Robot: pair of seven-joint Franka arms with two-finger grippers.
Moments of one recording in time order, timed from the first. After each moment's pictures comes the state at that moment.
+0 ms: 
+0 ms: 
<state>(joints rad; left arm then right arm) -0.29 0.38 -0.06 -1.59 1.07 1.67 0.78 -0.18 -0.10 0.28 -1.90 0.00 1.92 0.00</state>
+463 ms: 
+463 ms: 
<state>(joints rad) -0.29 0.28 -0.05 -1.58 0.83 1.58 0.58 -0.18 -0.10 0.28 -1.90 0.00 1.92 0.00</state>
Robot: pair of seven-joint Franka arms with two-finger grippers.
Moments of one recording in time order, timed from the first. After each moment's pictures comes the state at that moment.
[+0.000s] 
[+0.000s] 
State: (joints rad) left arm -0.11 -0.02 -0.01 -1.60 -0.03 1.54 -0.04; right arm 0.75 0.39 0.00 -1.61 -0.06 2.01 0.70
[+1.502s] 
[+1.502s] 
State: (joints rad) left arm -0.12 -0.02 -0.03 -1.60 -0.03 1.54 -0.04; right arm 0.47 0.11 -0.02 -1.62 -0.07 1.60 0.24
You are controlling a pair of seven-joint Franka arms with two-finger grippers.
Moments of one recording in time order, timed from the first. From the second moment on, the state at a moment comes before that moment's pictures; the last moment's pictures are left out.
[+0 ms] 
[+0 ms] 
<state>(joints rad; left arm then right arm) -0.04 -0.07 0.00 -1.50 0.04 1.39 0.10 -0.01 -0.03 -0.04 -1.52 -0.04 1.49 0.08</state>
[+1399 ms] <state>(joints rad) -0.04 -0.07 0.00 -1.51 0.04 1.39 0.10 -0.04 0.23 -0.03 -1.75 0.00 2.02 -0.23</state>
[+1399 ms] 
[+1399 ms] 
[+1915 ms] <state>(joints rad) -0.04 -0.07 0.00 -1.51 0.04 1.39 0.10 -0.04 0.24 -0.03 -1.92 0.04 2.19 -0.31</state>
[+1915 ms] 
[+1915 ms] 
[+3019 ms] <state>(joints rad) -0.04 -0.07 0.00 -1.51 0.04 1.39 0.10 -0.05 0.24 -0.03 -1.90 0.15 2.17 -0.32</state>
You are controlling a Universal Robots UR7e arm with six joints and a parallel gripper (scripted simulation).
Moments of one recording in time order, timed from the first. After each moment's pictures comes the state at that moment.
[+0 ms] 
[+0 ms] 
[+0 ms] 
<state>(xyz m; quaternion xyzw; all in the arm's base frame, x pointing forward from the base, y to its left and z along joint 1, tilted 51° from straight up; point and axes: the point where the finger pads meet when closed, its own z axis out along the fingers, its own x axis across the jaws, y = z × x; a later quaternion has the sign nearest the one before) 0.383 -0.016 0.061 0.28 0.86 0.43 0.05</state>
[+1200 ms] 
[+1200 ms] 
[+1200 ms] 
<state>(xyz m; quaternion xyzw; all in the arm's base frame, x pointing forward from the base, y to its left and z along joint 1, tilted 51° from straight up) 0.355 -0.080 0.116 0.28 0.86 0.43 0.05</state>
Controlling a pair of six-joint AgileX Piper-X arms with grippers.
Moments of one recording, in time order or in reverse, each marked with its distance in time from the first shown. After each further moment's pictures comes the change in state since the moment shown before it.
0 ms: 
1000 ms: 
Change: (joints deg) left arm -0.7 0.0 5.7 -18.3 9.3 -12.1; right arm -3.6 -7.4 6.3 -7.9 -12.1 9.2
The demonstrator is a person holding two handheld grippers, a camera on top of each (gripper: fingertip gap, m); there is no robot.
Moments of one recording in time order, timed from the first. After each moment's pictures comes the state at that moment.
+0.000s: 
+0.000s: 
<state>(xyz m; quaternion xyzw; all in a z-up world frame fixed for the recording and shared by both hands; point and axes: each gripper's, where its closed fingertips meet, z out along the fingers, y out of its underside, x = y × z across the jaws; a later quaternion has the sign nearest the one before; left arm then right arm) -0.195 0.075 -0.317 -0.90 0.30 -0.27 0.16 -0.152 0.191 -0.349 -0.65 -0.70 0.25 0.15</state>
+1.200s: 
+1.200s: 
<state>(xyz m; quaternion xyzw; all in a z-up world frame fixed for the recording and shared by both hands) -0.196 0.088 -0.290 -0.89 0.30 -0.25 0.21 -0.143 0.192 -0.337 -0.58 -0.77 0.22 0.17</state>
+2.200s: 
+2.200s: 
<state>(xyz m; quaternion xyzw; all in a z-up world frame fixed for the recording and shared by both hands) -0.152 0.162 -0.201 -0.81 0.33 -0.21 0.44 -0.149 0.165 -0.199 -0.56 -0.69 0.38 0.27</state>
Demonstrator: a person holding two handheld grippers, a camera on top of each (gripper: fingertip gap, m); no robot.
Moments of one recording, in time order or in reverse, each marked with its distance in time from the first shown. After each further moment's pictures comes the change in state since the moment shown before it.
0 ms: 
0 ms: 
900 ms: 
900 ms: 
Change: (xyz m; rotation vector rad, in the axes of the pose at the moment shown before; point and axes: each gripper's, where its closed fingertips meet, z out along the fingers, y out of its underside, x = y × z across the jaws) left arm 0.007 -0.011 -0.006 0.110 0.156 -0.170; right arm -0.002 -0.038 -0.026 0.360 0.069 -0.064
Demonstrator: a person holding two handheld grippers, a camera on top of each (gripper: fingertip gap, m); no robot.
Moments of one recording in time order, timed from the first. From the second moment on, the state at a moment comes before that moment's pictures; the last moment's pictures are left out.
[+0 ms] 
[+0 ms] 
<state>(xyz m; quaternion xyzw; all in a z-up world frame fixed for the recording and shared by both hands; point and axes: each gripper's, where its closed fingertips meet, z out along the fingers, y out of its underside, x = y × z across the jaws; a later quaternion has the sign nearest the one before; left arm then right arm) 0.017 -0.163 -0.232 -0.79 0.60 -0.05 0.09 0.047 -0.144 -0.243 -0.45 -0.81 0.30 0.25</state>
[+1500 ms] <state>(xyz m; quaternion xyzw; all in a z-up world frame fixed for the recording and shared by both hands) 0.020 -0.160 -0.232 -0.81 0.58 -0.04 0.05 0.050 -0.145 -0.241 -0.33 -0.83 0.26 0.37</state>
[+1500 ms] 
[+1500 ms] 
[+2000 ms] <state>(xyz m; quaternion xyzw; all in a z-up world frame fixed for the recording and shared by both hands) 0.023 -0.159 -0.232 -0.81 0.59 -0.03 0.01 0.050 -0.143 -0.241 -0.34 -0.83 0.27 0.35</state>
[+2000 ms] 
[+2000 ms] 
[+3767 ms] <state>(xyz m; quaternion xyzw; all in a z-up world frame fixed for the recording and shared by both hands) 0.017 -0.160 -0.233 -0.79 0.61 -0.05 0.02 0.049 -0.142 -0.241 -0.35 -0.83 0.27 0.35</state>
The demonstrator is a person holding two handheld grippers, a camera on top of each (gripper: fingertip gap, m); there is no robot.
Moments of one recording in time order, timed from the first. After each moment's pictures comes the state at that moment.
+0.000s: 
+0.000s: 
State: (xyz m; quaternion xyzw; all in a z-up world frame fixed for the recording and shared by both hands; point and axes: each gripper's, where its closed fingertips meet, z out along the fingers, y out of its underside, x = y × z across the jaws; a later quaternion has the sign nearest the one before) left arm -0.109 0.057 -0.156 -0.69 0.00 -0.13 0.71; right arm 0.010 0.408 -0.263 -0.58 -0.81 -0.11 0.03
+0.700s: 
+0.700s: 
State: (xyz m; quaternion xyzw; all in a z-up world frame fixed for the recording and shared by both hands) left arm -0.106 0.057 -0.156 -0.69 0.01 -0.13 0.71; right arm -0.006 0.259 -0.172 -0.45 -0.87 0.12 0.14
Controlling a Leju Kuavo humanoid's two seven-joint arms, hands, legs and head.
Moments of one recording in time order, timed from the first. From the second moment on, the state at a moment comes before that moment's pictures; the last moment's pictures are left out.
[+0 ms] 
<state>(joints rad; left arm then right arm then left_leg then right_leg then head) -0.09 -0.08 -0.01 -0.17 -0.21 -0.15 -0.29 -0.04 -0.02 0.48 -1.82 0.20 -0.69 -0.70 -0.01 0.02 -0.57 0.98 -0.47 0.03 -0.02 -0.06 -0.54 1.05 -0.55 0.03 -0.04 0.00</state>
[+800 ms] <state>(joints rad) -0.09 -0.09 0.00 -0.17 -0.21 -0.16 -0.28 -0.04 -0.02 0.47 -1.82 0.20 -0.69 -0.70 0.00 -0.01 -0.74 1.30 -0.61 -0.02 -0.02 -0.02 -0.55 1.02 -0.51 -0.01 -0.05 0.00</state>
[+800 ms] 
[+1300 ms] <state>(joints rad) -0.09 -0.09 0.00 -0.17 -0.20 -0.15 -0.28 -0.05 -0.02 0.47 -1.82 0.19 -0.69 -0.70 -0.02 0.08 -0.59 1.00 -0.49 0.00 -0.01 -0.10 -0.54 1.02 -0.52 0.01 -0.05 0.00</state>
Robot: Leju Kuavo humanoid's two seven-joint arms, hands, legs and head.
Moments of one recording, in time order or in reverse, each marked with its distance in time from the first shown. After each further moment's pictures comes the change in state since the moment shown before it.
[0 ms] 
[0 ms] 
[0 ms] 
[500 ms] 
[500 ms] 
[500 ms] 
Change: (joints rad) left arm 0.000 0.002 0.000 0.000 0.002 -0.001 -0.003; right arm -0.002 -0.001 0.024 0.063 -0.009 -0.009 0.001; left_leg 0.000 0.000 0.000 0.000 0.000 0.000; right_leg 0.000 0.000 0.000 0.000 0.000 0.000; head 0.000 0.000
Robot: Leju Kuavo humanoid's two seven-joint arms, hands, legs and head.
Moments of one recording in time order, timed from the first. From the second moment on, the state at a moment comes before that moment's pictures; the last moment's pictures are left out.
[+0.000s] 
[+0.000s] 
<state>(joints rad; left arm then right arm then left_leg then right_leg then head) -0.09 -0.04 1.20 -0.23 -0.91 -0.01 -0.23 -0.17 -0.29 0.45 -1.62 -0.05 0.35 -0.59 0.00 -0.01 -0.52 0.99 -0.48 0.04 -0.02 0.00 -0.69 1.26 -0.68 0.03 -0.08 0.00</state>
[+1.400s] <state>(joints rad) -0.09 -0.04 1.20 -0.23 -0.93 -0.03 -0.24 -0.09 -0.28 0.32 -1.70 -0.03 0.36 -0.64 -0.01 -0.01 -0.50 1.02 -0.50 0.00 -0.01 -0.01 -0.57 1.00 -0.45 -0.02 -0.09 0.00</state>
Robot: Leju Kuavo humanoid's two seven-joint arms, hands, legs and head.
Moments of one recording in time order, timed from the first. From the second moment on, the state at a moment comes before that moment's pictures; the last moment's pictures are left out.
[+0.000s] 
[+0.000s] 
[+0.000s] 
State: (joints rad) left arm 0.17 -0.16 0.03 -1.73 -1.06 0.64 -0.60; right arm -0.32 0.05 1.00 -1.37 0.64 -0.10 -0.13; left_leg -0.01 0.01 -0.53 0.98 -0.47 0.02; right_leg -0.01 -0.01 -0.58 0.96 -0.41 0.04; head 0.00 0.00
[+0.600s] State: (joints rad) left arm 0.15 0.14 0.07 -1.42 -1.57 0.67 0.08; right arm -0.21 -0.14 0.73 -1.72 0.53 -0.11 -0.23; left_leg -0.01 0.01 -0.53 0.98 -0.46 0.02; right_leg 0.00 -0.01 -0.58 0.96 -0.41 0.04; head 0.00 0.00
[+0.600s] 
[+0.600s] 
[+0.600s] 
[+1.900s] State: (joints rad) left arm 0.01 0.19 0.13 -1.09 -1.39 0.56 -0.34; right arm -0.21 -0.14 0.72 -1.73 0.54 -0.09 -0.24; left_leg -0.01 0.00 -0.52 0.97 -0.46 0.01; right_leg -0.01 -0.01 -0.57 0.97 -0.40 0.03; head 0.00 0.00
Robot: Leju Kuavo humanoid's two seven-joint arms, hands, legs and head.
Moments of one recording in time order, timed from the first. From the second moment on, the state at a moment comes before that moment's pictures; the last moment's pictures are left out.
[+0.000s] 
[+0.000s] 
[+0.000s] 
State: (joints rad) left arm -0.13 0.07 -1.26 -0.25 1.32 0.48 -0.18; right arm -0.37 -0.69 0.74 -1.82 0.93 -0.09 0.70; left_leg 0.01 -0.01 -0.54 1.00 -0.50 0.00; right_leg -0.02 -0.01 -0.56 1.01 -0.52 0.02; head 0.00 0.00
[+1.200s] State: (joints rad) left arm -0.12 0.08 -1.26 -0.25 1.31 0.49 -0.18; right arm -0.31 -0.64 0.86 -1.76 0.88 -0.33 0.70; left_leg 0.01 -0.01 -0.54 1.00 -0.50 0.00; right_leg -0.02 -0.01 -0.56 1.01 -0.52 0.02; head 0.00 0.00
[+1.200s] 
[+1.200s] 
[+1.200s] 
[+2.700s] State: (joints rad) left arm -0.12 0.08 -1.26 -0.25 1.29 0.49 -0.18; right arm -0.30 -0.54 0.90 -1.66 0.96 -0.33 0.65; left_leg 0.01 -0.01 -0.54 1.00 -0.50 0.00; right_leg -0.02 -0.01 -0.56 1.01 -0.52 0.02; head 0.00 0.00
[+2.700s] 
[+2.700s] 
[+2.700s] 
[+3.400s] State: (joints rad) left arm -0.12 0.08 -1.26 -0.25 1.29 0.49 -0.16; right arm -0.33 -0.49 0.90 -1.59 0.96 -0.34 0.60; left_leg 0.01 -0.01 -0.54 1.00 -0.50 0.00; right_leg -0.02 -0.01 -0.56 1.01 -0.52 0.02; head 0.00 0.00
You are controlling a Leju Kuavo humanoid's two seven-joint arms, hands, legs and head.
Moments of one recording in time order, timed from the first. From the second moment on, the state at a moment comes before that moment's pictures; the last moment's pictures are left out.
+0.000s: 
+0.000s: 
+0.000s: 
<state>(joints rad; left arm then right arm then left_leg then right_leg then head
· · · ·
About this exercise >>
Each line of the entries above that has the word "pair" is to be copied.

Answer to this exercise >>
Robot: pair of seven-joint Franka arms with two-finger grippers.
Robot: pair of seven-joint Franka arms with two-finger grippers.
You are controlling a pair of seven-joint Franka arms with two-finger grippers.
Controlling a pair of six-joint AgileX Piper-X arms with grippers.

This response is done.